I'm working on recoding printf and I'm blocked for a moment now with the precision flag. So I read that the default precision when type conversion specifier is d is 1:

So I supposed that there is no difference between %.d and %.1d, but when I test:

printf(".d =%.d, .1d= %.1d", 0, 0);

I do find one:

.d =, .1d= 0

Answer 1

If you use . after % without specifying the precision, it is set to zero.

From the printf page on cppreference.com:

. followed by integer number or *, or neither that specifies precision of the conversion. In the case when * is used, the precision is specified by an additional argument of type int. If the value of this argument is negative, it is ignored. If neither a number nor * is used, the precision is taken as zero.

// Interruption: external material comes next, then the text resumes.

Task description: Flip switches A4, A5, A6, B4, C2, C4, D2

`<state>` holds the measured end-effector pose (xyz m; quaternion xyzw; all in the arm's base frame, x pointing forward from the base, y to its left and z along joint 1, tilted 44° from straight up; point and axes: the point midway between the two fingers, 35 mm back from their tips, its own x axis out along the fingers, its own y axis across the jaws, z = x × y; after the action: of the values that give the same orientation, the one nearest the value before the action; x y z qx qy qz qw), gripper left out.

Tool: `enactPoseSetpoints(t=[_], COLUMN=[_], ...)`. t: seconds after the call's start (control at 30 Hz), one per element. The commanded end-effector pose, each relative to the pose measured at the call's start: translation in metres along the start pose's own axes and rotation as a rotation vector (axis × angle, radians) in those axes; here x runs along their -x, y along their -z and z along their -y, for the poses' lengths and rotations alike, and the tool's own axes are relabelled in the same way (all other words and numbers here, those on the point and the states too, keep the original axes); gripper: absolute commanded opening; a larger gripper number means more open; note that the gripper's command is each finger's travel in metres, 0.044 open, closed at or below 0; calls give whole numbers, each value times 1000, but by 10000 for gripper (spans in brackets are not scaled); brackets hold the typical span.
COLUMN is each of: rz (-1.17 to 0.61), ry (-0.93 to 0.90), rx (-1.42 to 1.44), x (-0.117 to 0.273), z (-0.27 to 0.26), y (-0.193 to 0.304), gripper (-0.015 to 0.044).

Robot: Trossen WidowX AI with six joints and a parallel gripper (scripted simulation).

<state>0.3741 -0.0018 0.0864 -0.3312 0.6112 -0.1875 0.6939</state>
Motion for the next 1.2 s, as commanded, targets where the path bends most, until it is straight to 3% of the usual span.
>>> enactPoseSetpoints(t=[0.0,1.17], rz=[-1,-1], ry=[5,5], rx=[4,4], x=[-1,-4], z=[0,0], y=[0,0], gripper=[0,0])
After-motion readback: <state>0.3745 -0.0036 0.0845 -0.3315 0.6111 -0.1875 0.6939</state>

It defaults to 1 if you use %d (without .):

printf("d = %d, 1d= %1d", 0, 0);
# Output:   d = 0, 1d= 0

Answer 2

The C18 standard - ISO/IEC 9899:2018 - (emphasize mine) states:

"An optional precision that gives the minimum number of digits to appear for the d, i, o, u, x, and X conversions, the number of digits to appear after the decimal-point character for a, A, e, E, f, and F conversions, the maximum number of significant digits for the g and G conversions, or the maximum number of bytes to be written for s conversions. The precision takes the form of a period (.) followed either by an asterisk * (described later) or by an optional non negative decimal integer; if only the period is specified, the precision is taken as zero. If a precision appears with any other conversion specifier, the behavior is undefined."

Source: C18, §7.21.6.1/4

Means %.d is equal to %.0d and with that different to %.1d.

---

Furthermore:

"d,i - The int argument is converted to signed decimal in the style [-]dddd. The precision specifies the minimum number of digits to appear; if the value being converted can be represented in fewer digits, it is expanded with leading zeros. The default precision is 1. The result of converting a zero value with a precision of zero is no characters."

Source: C18, §7.21.6.1/8

That means if you convert a 0 value by using %.d in a printf() call, the result is guaranteed to be no characters printed (which matches to your test experience).

Answer 3

When the precision is set to zero or its value is omitted like

printf( "%.d", x )'

when according to the description of the conversion specifiers d and i (7.21.6.1 The fprintf function)

The int argument is converted to signed decimal in the style [−]dddd. The precision specifies the minimum number of digits to appear; if the value being converted can be represented in fewer digits, it is expanded with leading zeros. The default precision is 1. The result of converting a zero value with a precision of zero is no characters.

Here is a demonstrative program

#include <stdio.h>

int main(void) 
{
    printf( "%.d\n", 0 );
    printf( "%.0d\n", 0 );
    printf( "%.1d\n", 0 );      
    return 0;
}

Its output is

0

That is when the precision is equal to 0 or its value is absent then if 0 is specified as an argument when nothing will be outputted.